▽

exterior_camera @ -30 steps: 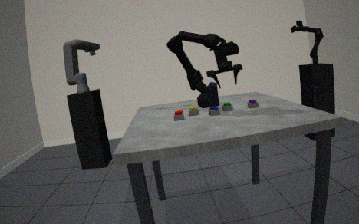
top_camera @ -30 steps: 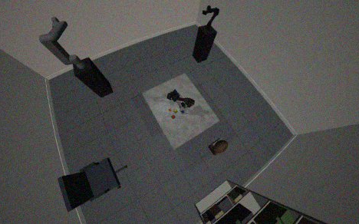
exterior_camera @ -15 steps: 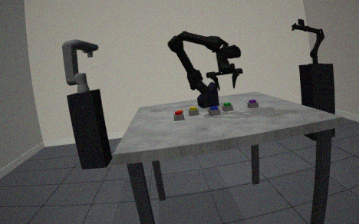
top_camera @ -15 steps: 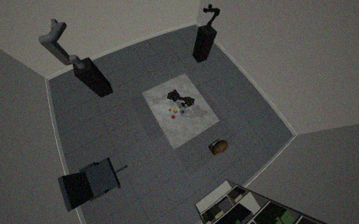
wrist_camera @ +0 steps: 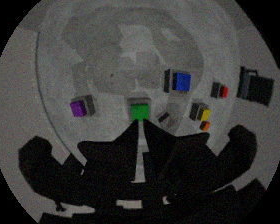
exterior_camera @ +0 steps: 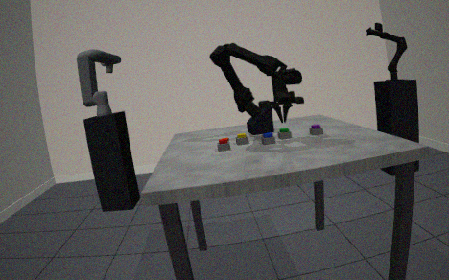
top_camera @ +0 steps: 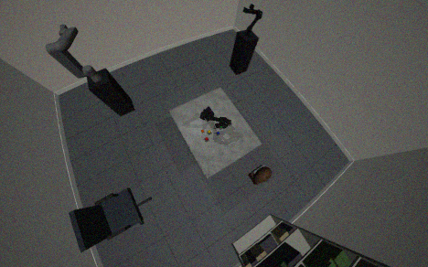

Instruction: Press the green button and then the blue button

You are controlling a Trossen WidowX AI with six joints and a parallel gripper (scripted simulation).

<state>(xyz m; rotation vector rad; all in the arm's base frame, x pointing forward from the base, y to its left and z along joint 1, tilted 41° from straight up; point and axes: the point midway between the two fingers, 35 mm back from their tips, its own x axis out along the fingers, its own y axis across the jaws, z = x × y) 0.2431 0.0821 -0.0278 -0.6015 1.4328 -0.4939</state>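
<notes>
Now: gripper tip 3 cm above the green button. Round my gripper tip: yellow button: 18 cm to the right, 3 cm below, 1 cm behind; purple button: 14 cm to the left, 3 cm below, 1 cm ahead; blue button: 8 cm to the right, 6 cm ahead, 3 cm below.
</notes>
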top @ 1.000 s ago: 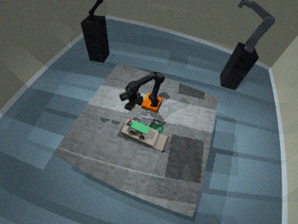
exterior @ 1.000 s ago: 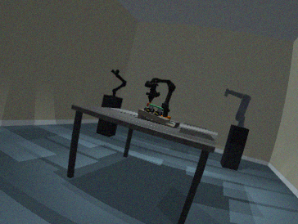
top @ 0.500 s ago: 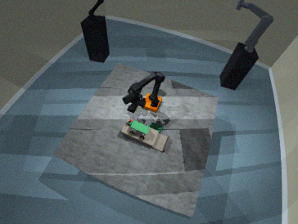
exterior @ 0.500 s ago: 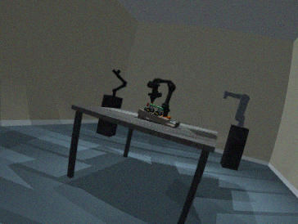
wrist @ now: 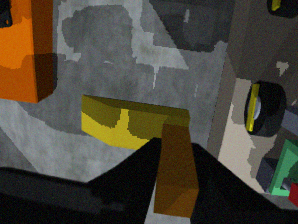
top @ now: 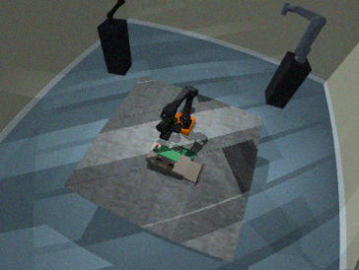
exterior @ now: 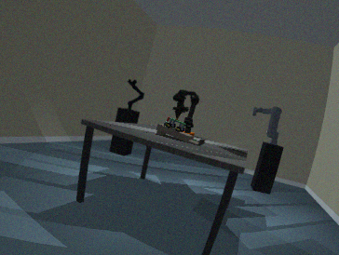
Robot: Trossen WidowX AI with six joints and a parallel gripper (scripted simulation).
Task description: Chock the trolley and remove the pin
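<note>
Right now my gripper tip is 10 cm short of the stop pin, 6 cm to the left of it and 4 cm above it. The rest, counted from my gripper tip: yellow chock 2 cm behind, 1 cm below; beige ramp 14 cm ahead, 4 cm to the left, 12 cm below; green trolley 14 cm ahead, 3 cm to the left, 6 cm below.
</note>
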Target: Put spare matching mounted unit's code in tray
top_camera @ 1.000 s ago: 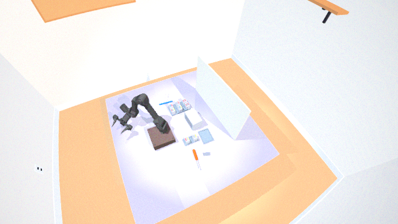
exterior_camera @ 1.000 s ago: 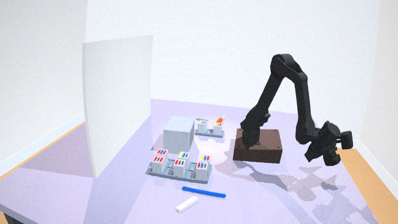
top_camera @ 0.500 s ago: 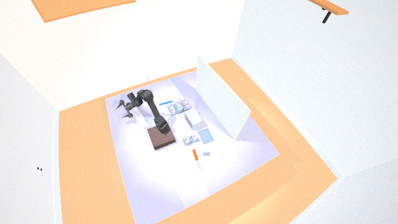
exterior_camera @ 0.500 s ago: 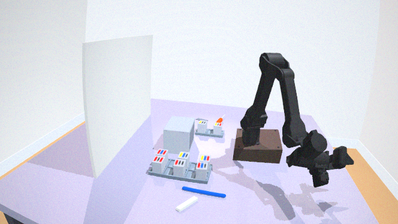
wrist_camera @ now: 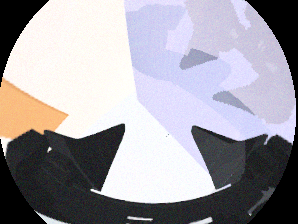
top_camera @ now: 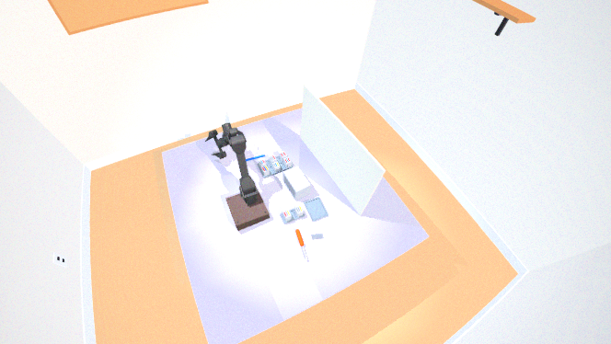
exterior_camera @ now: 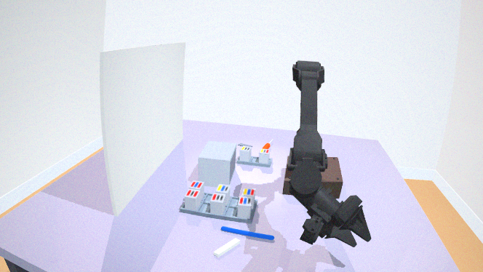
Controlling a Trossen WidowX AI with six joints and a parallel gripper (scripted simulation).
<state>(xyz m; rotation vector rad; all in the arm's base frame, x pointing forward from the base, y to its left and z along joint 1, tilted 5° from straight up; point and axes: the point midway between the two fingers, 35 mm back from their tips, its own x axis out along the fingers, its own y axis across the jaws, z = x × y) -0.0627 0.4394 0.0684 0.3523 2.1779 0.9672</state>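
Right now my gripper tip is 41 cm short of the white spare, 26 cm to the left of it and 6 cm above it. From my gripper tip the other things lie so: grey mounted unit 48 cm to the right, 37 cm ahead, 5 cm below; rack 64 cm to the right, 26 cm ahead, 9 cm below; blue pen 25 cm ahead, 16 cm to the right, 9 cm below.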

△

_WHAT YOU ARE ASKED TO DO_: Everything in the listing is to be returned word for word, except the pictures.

_EXPECTED ANSWER_:
exterior_camera @ -30 steps: 
top_camera @ -30 steps: 
exterior_camera @ -15 steps: 
top_camera @ -15 steps: 
wrist_camera @ +0 steps: 
exterior_camera @ +0 steps: 
top_camera @ +0 steps: 

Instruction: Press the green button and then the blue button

You are controlling a Trossen WidowX AI with six joints and a parallel gripper (scripted simulation).

<state>(xyz m; rotation vector rad; all in the arm's base frame, x pointing forward from the base, y to its left and z along joint 1, tilted 41° from straight up; point and axes: the point midway between the two fingers, 35 mm back from their tips, its own x axis out along the fingers, its own y axis across the jaws, z = x × y) 0.2431 0.0821 -0.0278 -0.6015 1.4328 -0.4939</state>
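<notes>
Now: gripper tip 3 cm above the green button. Round my gripper tip: yellow button: 18 cm to the right, 3 cm below, 1 cm behind; purple button: 14 cm to the left, 3 cm below, 1 cm ahead; blue button: 8 cm to the right, 6 cm ahead, 3 cm below.
</notes>
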top @ 1.000 s ago: 
exterior @ 1.000 s ago: 
top @ 0.500 s ago: 
exterior @ 0.500 s ago: 
wrist @ now: 
top @ now: 
exterior @ now: 
Robot: Trossen WidowX AI with six joints and a parallel gripper (scripted simulation).
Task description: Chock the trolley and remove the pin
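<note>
Right now my gripper tip is 10 cm short of the stop pin, 6 cm to the left of it and 4 cm above it. The rest, counted from my gripper tip: yellow chock 2 cm behind, 1 cm below; beige ramp 14 cm ahead, 4 cm to the left, 12 cm below; green trolley 14 cm ahead, 3 cm to the left, 6 cm below.
</note>
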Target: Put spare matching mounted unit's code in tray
top_camera @ 1.000 s ago: 
exterior_camera @ 1.000 s ago: 
top_camera @ 0.500 s ago: 
exterior_camera @ 0.500 s ago: 
wrist_camera @ now: 
top_camera @ now: 
exterior_camera @ now: 
Controlling a Trossen WidowX AI with six joints and a parallel gripper (scripted simulation).
<state>(xyz m; rotation vector rad; all in the arm's base frame, x pointing forward from the base, y to its left and z along joint 1, tilted 5° from straight up; point and axes: the point midway between the two fingers, 35 mm back from their tips, its own x axis out along the fingers, its own y axis across the jaws, z = x × y) -0.0627 0.4394 0.0684 0.3523 2.1779 0.9672</state>
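Right now my gripper tip is 41 cm short of the white spare, 26 cm to the left of it and 6 cm above it. From my gripper tip the other things lie so: grey mounted unit 48 cm to the right, 37 cm ahead, 5 cm below; rack 64 cm to the right, 26 cm ahead, 9 cm below; blue pen 25 cm ahead, 16 cm to the right, 9 cm below.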

Nothing more is needed to complete the output.